### What the task requires
Lines of the listing below that contain the string "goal" are to be returned.

+ + +

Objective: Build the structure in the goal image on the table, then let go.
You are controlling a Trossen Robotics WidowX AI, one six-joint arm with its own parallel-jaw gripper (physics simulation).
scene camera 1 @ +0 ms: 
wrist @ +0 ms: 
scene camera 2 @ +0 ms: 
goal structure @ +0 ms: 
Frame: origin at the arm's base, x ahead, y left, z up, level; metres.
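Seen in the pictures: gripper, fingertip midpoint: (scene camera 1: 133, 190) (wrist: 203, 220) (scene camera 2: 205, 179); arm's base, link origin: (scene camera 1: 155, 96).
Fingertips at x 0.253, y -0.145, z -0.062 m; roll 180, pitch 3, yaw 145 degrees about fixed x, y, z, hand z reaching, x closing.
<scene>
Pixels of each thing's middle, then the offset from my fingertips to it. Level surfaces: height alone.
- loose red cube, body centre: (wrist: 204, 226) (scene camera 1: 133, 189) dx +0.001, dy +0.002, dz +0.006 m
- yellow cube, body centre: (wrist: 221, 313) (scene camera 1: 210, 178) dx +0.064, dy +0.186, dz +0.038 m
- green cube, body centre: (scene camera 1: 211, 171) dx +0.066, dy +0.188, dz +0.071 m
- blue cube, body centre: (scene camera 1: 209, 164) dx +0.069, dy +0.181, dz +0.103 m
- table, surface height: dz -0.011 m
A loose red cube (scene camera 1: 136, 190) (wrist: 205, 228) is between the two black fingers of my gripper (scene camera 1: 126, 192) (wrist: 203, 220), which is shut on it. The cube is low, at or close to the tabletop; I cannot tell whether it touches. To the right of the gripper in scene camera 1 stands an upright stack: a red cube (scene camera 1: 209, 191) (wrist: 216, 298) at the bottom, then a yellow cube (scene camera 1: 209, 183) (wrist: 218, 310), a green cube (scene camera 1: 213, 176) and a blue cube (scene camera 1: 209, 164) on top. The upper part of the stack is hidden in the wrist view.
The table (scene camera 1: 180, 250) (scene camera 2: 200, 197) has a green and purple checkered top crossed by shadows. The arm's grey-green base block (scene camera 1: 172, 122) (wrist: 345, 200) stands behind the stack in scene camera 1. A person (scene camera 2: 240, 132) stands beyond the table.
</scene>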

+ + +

### Completed exercise
Objective: Build the structure in the goal image on the table, then let go.
goal structure @ +0 ms: 

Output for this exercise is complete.